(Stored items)
%%

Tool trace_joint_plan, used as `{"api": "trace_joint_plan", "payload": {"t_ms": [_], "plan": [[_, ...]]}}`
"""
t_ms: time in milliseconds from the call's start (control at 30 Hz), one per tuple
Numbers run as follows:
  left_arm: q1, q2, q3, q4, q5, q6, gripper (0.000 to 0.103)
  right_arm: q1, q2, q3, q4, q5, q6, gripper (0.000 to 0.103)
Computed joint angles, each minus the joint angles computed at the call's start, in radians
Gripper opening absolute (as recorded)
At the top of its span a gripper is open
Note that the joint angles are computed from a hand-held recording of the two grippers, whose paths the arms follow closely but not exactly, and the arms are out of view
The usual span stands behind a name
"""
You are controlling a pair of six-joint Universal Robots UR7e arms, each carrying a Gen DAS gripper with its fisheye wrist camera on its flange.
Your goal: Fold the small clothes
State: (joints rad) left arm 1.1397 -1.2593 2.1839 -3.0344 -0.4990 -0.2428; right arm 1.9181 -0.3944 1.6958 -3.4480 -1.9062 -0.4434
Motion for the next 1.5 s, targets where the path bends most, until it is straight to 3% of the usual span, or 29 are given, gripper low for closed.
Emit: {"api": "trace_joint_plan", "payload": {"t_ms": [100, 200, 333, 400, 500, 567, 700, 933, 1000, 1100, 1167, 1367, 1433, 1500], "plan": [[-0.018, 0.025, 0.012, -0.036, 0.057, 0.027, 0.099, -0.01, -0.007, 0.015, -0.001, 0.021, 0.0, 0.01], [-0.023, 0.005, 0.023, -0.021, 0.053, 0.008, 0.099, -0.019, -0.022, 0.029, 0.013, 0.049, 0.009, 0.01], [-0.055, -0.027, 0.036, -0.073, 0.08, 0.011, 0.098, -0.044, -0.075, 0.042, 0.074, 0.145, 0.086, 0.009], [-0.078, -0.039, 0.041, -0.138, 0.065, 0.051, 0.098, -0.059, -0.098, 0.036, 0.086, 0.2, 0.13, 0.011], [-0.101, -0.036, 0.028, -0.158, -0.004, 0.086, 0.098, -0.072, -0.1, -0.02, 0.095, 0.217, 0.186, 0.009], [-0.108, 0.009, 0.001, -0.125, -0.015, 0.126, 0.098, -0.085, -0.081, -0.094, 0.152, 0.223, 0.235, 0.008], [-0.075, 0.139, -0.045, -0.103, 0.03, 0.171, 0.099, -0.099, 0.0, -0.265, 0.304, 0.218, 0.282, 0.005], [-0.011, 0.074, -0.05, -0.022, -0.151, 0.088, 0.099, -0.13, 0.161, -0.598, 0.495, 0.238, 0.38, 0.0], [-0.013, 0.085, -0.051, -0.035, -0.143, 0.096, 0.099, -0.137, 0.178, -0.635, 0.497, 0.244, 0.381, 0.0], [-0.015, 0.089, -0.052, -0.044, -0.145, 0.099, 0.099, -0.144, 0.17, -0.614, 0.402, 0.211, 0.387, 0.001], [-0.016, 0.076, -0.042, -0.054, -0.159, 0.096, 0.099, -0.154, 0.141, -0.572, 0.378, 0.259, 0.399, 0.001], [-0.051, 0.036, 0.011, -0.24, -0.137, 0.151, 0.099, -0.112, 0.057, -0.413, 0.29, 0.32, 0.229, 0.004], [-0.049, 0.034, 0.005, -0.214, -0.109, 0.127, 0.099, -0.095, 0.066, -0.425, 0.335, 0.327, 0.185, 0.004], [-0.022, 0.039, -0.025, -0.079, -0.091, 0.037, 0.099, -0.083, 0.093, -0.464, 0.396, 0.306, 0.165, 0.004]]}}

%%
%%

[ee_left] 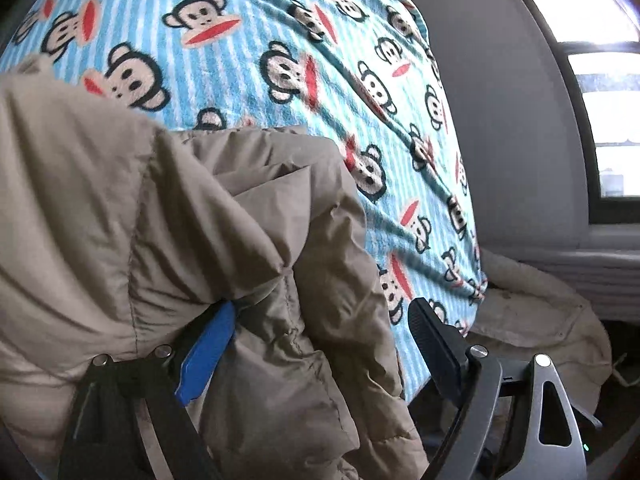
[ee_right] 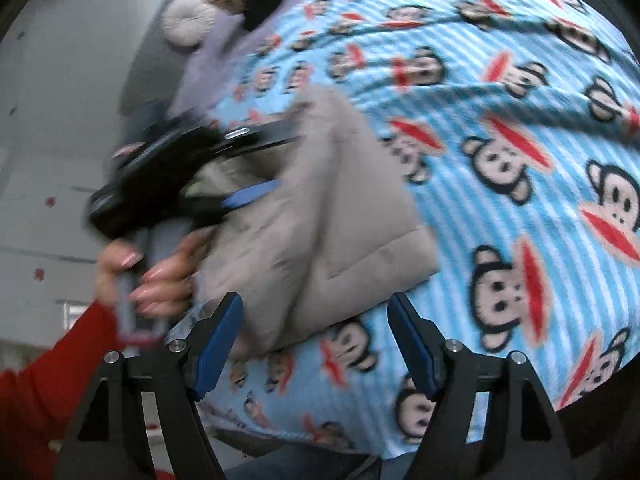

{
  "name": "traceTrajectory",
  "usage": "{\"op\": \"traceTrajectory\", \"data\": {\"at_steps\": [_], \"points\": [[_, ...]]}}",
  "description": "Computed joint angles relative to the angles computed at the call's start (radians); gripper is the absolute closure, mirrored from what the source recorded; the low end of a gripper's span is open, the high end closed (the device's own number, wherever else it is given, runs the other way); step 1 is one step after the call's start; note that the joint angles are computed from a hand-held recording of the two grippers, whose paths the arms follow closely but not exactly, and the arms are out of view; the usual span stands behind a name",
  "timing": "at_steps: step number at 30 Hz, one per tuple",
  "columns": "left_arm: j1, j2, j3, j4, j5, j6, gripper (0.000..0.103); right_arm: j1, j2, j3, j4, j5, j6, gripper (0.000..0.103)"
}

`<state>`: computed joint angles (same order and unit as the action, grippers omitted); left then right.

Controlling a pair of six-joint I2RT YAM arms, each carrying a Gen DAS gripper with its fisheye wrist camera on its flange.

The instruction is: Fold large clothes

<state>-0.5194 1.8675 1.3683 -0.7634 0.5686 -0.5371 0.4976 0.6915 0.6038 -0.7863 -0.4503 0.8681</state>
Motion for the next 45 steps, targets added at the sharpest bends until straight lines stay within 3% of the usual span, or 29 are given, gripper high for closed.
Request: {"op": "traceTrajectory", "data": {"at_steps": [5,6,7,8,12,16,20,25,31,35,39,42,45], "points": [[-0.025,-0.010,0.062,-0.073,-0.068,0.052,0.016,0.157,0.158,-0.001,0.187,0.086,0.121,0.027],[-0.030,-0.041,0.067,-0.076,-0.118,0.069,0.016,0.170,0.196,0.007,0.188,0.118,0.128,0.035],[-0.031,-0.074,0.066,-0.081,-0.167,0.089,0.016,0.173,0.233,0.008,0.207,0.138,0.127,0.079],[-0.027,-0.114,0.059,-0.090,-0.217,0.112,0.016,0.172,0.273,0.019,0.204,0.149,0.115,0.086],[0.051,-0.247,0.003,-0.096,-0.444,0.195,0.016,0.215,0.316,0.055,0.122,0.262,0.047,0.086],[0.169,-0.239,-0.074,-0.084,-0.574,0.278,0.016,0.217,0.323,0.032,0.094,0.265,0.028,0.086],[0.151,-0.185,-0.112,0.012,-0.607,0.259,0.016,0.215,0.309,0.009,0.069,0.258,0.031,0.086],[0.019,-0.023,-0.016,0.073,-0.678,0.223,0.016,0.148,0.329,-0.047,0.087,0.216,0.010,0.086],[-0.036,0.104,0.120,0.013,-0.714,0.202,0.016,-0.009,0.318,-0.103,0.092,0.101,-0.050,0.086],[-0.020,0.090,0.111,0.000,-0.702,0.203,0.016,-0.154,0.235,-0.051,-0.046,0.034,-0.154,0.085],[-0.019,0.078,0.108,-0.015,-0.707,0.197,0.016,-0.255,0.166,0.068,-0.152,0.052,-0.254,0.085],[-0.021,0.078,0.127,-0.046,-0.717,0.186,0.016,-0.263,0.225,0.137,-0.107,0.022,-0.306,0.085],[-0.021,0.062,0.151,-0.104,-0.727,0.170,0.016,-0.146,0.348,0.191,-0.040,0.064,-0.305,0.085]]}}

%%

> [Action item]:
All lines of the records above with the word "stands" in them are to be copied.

> [Solution to this problem]:
The usual span stands behind a name
  "description": "Computed joint angles relative to the angles computed at the call's start (radians); gripper is the absolute closure, mirrored from what the source recorded; the low end of a gripper's span is open, the high end closed (the device's own number, wherever else it is given, runs the other way); step 1 is one step after the call's start; note that the joint angles are computed from a hand-held recording of the two grippers, whose paths the arms follow closely but not exactly, and the arms are out of view; the usual span stands behind a name",

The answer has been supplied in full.